> _WHAT THE EXERCISE ASKS_:
Below are the records; pull every line that includes "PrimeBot".

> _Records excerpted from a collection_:
--*--

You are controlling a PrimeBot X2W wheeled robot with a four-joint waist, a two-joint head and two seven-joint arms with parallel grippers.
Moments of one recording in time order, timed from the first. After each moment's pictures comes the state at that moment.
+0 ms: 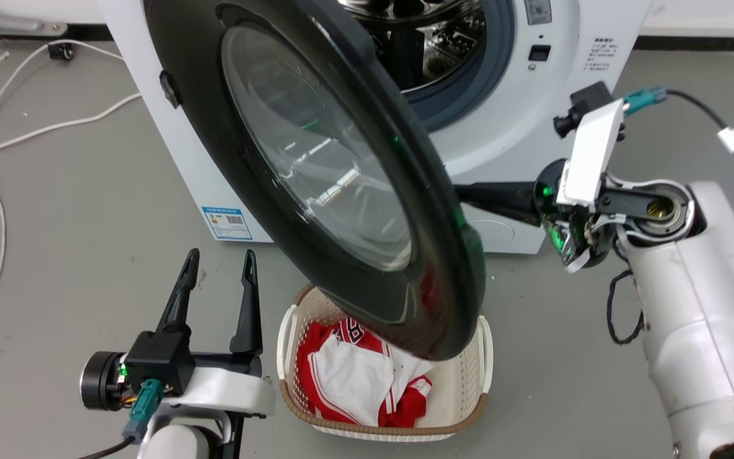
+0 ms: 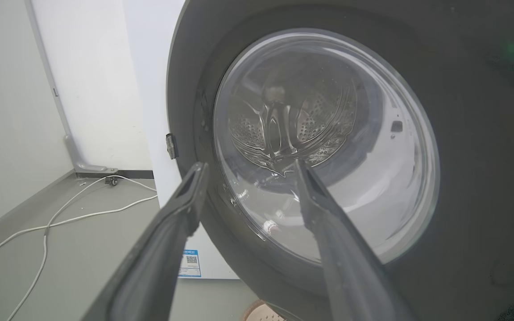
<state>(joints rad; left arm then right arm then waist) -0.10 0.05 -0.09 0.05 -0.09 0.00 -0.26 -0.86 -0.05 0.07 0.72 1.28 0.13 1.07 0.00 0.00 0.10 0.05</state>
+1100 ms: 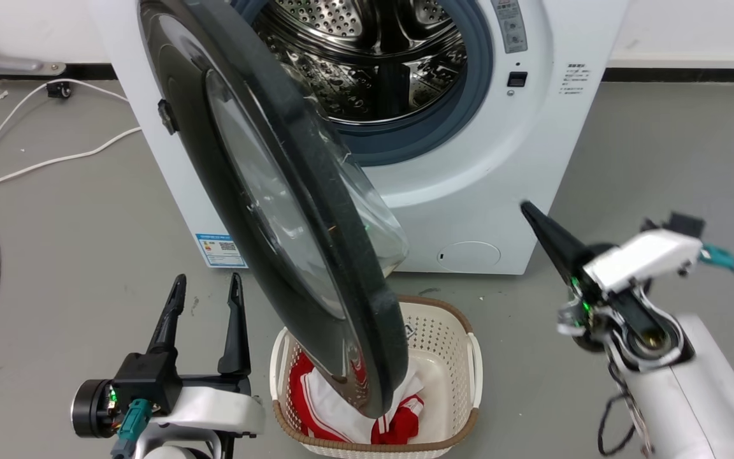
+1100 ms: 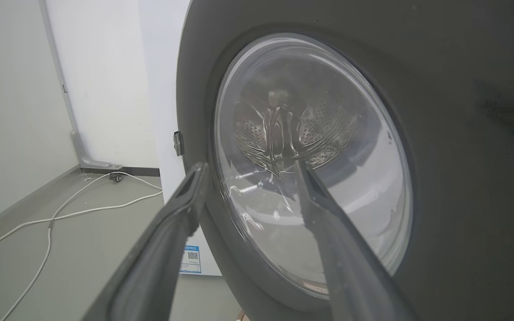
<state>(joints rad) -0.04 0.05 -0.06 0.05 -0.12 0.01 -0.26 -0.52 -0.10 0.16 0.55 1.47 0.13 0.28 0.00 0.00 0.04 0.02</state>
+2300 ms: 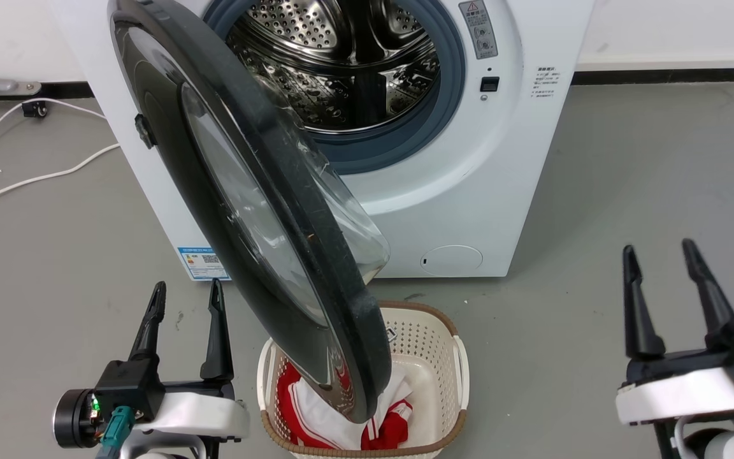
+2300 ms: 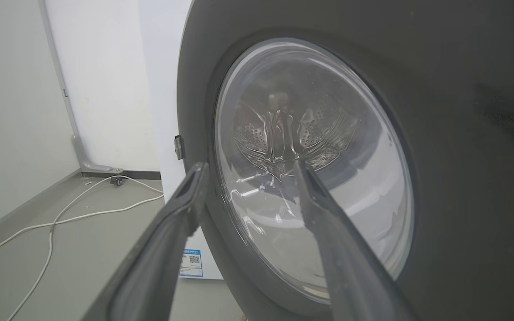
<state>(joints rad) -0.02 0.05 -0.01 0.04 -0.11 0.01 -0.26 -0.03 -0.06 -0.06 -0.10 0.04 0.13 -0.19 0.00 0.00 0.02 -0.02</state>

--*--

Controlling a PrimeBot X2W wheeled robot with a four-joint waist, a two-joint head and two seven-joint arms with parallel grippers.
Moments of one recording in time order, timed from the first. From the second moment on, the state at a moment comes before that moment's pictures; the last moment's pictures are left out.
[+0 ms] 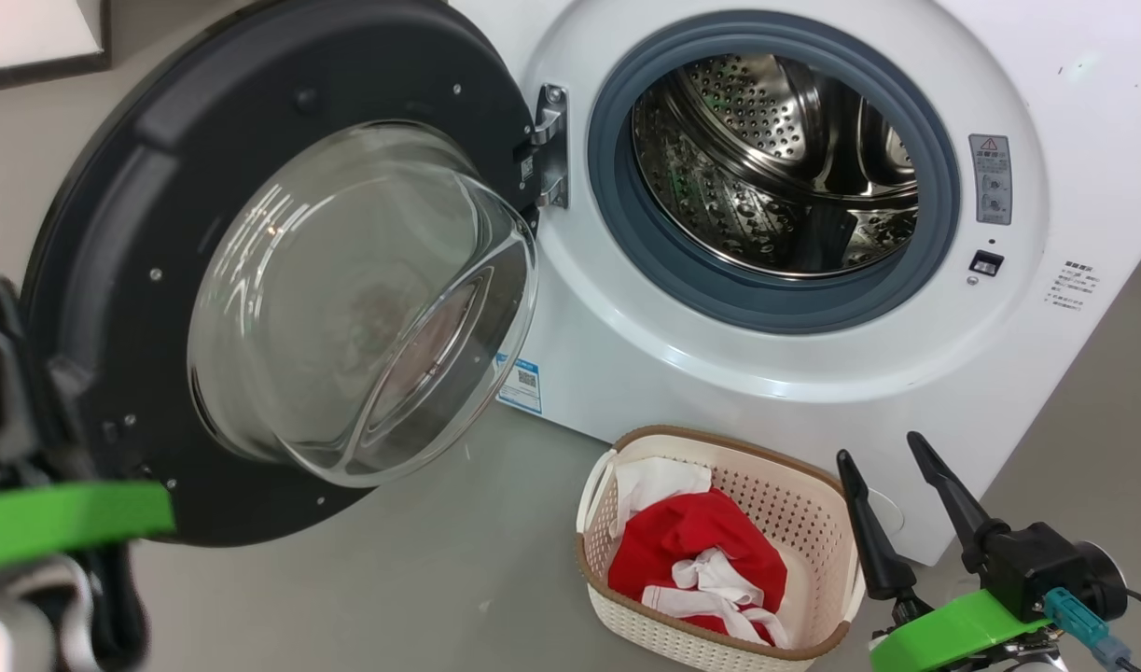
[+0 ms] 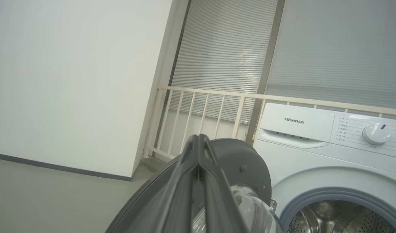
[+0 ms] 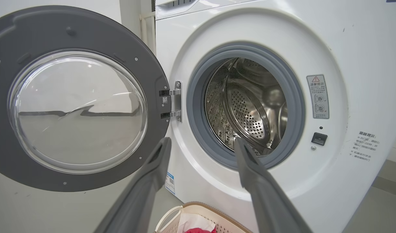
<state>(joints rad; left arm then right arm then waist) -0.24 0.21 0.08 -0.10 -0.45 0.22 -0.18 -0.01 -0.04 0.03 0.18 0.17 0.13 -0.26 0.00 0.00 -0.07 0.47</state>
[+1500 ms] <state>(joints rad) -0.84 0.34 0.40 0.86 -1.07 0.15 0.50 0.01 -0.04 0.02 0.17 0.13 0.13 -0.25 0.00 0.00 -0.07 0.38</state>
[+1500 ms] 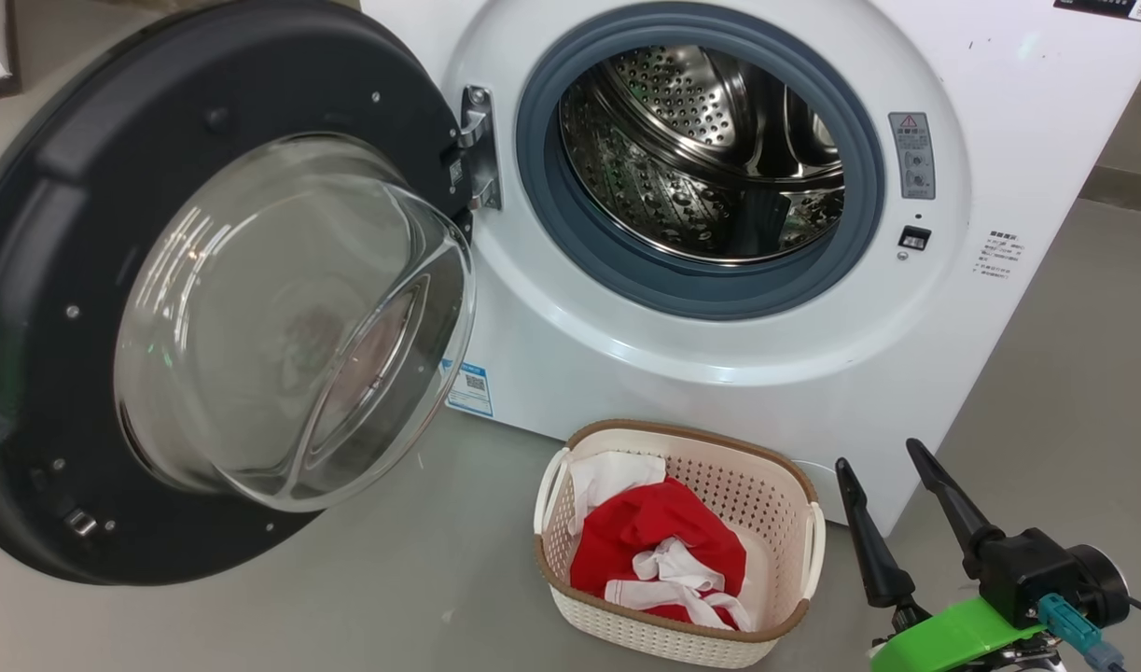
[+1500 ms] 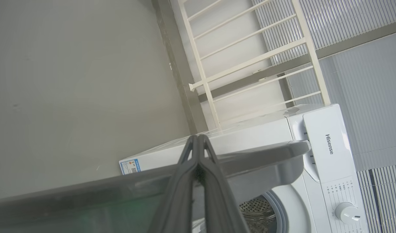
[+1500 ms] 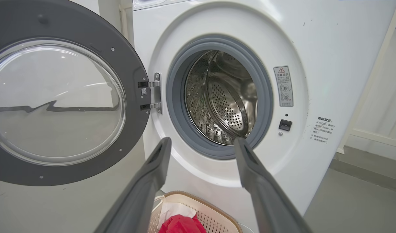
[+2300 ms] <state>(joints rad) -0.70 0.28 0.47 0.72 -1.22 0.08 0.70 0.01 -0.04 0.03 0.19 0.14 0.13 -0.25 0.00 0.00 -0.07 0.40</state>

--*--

> _YOUR RESPONSE_:
You are controlling a PrimeBot X2W wheeled robot with a four-joint waist, a two-joint head and two seven-joint arms with parallel grippers.
Controlling a PrimeBot X2W wheeled robot with a four-joint waist, a two-joint head and two seven-joint arms with parallel grippers.

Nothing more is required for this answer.